Opzet cursus
________________________________________
De cursus bestaat uit vier delen. Ieder deel start met een inleiding en sluit af met een zelftoets, bestaande uit vier vragen.
Het eerste deel heeft als titel ‘Wat is cultureel erfgoed?’. Het voornaamste doel van dit deel is de enorme veelsoortigheid te tonen van cultureel erfgoed en de verschillende invalshoeken van waaruit cultureel erfgoed wordt gewaardeerd. Deel 1 bestaat uit drie paragrafen.
Deel 2, ‘Het behoud van erfgoed’, geeft informatie over de instellingen die in Nederland verantwoordelijk zijn voor het behoud en beheer van cultureel erfgoed. Deel 2 bestaat uit vier paragrafen.
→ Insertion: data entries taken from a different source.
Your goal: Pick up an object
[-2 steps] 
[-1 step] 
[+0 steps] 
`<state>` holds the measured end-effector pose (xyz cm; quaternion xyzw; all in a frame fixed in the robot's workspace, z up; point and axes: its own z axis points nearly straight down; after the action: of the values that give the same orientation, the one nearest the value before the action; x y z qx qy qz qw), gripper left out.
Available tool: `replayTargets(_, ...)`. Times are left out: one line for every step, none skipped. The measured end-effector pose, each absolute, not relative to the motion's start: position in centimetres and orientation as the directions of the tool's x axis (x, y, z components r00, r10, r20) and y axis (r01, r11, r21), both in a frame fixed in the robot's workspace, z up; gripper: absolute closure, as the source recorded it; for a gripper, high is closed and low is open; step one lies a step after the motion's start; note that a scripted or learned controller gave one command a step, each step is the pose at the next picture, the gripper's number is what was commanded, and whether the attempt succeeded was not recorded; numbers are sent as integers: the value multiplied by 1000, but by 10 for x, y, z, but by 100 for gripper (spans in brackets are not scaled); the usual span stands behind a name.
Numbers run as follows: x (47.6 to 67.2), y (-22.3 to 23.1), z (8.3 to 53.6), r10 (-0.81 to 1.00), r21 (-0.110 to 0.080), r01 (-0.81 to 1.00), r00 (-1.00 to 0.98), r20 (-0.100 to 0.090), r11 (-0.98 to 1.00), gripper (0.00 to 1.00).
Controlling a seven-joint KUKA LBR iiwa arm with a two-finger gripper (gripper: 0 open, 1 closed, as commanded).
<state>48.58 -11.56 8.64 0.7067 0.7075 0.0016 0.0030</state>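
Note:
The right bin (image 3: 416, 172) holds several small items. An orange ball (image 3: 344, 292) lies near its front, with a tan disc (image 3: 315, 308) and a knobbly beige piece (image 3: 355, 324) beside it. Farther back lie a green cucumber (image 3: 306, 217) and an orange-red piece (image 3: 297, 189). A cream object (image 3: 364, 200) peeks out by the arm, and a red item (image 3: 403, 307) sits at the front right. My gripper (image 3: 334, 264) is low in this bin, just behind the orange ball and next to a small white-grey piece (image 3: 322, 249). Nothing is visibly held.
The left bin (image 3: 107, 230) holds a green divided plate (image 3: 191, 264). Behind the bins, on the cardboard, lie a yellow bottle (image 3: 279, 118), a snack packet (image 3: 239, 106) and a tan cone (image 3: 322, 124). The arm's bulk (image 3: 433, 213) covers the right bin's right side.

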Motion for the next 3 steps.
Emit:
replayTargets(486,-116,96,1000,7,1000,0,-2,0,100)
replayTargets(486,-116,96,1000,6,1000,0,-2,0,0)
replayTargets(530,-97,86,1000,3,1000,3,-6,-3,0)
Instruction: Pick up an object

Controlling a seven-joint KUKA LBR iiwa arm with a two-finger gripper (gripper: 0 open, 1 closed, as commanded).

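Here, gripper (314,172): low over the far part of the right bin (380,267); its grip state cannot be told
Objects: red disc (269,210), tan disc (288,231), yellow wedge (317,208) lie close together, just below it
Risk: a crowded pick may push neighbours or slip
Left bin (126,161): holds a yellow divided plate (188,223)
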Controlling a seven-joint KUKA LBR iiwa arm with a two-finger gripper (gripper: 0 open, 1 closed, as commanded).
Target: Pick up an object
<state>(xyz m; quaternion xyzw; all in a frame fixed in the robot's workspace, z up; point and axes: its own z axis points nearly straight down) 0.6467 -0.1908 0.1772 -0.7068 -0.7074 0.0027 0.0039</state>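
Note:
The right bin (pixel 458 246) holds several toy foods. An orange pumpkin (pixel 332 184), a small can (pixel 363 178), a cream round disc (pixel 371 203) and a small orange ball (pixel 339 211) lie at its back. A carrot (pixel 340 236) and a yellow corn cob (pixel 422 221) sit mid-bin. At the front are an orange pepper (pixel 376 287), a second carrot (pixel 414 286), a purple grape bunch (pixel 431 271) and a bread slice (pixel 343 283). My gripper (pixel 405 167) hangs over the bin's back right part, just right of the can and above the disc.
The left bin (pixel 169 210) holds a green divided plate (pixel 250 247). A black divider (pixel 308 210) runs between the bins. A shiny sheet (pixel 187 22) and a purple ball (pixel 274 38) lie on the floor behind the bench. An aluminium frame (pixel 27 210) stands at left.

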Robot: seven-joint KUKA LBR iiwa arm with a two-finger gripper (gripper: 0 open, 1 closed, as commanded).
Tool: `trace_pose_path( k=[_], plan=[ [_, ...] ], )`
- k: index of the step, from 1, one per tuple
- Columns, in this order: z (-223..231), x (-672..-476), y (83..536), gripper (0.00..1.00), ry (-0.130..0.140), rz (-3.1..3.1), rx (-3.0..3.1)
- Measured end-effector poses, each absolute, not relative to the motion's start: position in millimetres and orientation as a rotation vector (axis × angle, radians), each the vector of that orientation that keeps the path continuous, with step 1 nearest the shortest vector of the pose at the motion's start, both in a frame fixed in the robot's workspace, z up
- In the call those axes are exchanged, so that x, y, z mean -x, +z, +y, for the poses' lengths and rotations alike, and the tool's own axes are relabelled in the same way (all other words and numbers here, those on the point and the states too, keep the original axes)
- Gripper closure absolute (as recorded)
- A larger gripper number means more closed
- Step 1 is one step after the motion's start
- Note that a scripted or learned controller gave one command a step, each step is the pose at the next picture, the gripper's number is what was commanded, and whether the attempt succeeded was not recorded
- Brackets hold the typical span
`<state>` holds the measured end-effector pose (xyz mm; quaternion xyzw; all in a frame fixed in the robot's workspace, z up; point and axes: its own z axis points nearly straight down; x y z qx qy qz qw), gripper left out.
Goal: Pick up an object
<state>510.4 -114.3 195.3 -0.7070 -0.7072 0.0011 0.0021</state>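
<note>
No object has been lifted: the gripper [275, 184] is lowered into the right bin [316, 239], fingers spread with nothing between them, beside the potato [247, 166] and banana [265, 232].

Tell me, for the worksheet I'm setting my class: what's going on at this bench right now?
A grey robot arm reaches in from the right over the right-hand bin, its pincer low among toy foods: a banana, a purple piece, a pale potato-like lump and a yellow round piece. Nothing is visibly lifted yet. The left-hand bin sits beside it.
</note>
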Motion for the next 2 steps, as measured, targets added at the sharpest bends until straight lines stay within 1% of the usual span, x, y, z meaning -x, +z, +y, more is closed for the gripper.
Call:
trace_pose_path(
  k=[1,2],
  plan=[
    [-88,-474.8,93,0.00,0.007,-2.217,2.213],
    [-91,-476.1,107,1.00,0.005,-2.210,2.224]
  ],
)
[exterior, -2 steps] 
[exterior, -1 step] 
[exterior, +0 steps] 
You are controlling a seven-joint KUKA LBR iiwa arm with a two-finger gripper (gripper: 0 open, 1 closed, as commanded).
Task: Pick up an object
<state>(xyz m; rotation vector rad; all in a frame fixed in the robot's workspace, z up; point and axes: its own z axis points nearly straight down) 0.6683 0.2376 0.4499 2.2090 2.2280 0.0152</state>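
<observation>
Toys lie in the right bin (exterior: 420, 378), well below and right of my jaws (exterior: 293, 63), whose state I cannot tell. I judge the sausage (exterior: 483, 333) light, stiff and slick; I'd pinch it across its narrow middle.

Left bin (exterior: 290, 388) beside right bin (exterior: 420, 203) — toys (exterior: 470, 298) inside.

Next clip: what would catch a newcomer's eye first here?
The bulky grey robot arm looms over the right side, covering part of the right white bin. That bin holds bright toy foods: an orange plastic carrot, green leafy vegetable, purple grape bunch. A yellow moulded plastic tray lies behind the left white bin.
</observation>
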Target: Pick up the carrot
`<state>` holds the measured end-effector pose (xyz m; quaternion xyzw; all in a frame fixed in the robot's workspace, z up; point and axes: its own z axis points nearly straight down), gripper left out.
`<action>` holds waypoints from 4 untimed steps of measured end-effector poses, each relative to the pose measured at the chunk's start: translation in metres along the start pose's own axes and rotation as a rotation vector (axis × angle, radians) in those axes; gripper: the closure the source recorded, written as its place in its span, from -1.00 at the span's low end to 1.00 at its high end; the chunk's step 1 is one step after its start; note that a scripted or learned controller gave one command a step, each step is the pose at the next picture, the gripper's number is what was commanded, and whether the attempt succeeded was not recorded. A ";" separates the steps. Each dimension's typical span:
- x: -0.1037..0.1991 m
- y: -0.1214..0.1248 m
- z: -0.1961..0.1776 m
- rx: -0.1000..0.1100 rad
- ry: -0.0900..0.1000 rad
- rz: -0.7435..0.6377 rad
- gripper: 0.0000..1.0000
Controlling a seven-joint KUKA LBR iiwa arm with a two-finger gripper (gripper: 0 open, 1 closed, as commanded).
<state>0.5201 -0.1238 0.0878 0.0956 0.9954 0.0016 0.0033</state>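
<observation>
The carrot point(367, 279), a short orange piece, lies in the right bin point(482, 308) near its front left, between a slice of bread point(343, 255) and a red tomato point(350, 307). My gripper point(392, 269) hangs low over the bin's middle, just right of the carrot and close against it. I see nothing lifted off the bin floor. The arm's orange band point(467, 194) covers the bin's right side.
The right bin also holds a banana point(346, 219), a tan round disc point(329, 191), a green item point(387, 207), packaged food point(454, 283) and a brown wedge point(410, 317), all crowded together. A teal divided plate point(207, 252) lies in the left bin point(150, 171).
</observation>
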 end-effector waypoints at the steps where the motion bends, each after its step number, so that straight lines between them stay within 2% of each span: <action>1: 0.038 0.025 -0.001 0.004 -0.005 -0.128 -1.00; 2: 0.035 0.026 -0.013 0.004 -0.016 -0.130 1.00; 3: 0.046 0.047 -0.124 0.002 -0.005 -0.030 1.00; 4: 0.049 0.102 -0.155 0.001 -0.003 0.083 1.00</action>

Deel 3, ‘Het erfgoedpubliek’, is geheel gewijd aan de gebruikers van cultureel erfgoed, oftewel het publiek. Het deel bestaat uit drie paragrafen. U krijgt hierin een globaal beeld van het Nederlandse erfgoedpubliek, in het heden, maar ook in het verleden. De laatste paragraaf gaat in op het fenomeen van erfgoed als belevenis.
In het vierde deel ten slotte, ‘Erfgoed en identiteit’, gaat alle aandacht uit naar het gebruik van cultureel erfgoed als middel om de identiteit van een gemeenschap, bijvoorbeeld een nationale gemeenschap, vorm te geven. In paragraaf 1 gaat het over het Nederlands Openluchtmuseum, in paragraaf 2 over Kamp Westerbork, en in paragraaf 3 over werelderfgoed (zowel materieel als immaterieel).
In deel 1 tot en met 4 zijn belangrijke begrippen, ‘kernbegrippen’, gemarkeerd. De kernbegrippen worden toegelicht in het onderdeel Kernbegrippen in de cursusstructuur. In de tekst vindt u hier steeds verwijzingen naar. Als u op de knop Kernbegrippen in de cursusstructuur in de linkerkolom klikt, vindt u daar alle kernbegrippen met uitleg in alfabetische volgorde.